1. A cathode arc evaporator of metals and alloys for coating in a vacuum chamber, comprising: an ignition device adapted for initiating an arc discharge,at least one anode,a water-cooled, consumable tubular cathode arranged along a longitudinal axis and rotatable thereabout,an electromagnetic system disposed within said cathode and adapted for forming an arch-like magnetic field, formed by at least one electromagnetic coil, in the vicinity of a surface of said cathode, resulting in a displaceable cathode spot, which is steerable by said magnetic field,at least one sensor located within said consumable tubular cathode and responsive to the proximity of said cathode spot,and a controller which is configured to switch the polarity of the current of said at least one electromagnetic coil in response to the signals received from the at least one sensor.

2. The cathode arc evaporator of metals and alloys for coating in vacuum according to claim 1, and wherein the steering of the cathode spot occurs in reciprocating manner, thus increasing the efficiency of the cathode material utilization.

3.-4. (canceled)

5. The cathode arc evaporator of metals and alloys for coating in vacuum, according to claim 1 and wherein said at least one sensor is a magnetic sensor disposed in close vicinity of an inner wall of said cathode under the track of said cathode spot.

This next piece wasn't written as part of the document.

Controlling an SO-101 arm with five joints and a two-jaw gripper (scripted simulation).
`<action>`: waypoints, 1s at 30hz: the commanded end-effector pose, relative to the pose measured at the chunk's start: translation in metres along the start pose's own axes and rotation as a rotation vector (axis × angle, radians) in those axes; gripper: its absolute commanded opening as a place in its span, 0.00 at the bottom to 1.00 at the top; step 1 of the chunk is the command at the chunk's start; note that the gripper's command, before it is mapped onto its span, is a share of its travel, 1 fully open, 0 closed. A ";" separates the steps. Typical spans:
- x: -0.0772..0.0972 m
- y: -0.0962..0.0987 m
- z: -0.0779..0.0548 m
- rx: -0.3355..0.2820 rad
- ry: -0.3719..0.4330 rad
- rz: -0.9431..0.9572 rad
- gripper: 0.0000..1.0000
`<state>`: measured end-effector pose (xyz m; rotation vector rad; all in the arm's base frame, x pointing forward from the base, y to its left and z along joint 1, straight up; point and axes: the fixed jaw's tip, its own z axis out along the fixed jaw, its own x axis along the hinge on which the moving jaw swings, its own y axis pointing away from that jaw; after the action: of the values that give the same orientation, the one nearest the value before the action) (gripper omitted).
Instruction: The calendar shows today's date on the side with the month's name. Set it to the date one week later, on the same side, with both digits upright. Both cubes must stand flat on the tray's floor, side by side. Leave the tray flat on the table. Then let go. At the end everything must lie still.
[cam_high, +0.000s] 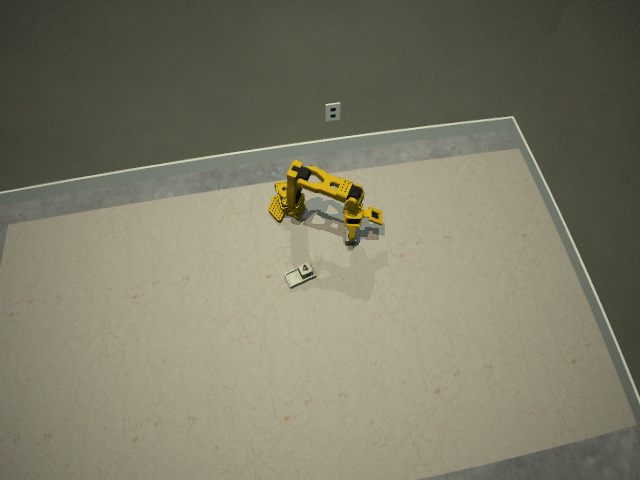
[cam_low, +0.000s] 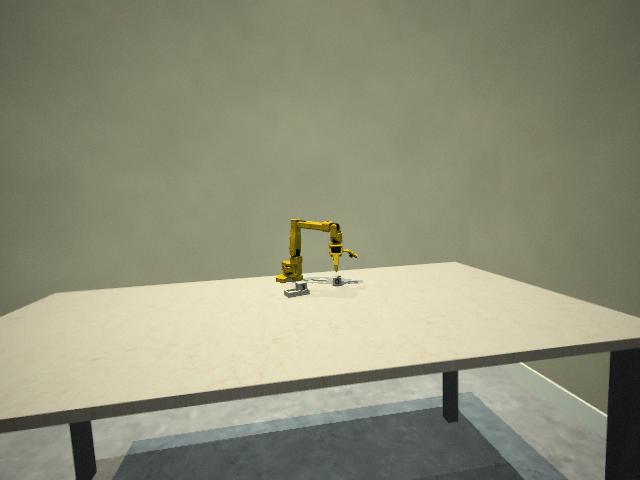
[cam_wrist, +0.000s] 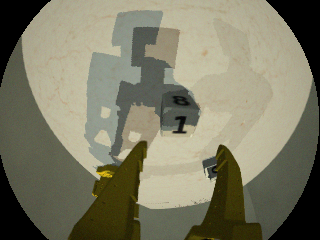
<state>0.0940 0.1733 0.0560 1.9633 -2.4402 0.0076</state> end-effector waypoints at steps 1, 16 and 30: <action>-0.005 0.000 -0.004 0.011 -0.036 -0.019 0.35; -0.007 -0.001 0.010 0.011 -0.036 -0.019 0.35; -0.007 -0.001 0.029 0.011 -0.036 -0.019 0.35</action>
<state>0.0956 0.1759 0.0266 1.9696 -2.4479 0.0017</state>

6. The cathode arc evaporator of metals and alloys for coating in vacuum, according to claim 1 and wherein said at least one sensor is an acoustic sensor disposed in close vicinity of an inner wall of said cathode under the track of said cathode spot.

7. The cathode arc evaporator of metals and alloys for coating in vacuum, according to claim 1 and wherein said at least one sensor includes a first sensor and a second sensor, which are operative alternately.

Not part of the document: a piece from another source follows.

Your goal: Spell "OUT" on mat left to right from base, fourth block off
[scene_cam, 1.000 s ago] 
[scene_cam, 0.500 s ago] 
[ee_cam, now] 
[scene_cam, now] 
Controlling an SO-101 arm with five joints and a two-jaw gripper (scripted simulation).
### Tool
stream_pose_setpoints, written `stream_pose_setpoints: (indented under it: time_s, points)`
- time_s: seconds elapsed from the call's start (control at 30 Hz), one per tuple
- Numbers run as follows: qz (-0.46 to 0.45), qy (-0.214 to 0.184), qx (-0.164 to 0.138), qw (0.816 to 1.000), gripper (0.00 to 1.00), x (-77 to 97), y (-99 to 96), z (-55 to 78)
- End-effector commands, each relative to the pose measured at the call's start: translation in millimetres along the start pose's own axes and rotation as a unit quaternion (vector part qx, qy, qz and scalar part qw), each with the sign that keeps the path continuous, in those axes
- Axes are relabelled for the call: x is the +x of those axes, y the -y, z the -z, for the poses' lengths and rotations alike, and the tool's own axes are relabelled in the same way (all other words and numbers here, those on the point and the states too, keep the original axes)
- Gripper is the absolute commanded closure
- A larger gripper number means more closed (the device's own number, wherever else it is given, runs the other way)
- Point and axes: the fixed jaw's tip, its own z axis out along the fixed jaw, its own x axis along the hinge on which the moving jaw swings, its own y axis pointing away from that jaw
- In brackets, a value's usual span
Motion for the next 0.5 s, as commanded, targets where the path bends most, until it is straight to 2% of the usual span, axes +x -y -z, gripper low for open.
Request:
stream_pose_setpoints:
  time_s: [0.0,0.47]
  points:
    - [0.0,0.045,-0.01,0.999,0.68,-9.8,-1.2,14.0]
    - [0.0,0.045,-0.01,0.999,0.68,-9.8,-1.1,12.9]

8. The cathode arc evaporator of metals and alloys for coating in vacuum, according to claim 7 and wherein said at least one sensor is a double Langmuir probe.

9. The cathode arc evaporator of metals and alloys for coating in vacuum, according to claim 1 and wherein said at least one sensor is an electromagnetic sensor disposed in close vicinity of an inner wall of said cathode under the track of said cathode spot.